Now the logs show only 1 connection being created and its reusing it to make GET requests. You should also see the timestamps of the logs, in our previous version of the script where we created a new connection for every GET requests we made, it took about 8 seconds, and this time by re-using the connection it took about 4 seconds, it took half the time of what it used to!

Final words #

This tips certainly will help in some cases speeding up their script, in others being able to handle error gracefully and not show garbage.

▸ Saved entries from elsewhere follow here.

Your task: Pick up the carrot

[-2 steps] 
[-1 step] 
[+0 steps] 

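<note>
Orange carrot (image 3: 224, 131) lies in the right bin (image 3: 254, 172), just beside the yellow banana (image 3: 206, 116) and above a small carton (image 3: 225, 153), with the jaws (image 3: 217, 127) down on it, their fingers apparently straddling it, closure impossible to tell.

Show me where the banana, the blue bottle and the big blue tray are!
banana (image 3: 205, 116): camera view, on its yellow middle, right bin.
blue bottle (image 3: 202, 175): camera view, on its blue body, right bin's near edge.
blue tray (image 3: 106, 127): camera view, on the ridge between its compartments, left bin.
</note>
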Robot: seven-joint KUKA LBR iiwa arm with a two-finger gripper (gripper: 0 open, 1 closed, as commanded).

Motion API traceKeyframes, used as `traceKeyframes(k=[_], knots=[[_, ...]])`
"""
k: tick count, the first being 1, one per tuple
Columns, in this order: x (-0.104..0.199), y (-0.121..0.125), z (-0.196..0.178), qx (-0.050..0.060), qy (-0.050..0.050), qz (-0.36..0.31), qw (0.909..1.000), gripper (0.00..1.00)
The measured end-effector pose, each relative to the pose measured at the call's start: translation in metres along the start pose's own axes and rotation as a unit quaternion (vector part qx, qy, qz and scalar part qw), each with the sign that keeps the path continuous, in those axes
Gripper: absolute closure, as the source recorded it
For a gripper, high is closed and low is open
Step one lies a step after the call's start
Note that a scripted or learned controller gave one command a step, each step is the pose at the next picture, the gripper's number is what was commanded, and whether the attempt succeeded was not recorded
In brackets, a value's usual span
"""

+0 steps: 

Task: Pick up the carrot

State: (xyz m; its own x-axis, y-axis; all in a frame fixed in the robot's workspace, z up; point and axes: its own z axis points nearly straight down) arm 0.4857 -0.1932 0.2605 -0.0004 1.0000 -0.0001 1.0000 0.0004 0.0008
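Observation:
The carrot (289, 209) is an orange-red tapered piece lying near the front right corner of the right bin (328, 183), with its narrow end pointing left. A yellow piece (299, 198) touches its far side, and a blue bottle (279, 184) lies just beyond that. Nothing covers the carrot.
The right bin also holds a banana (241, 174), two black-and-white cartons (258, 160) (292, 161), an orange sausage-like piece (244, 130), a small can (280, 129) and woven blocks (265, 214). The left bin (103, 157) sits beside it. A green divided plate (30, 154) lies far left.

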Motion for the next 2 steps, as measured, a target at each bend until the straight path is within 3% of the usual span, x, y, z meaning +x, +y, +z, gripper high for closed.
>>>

I do believe requests should timeout after 90 seconds by default, unless of course you provide a new value, I don’t think most people who are making requests expects the script to hang indefinately nor want their script to wait for hours for a response. But, now we know adding the timeout parameter is important.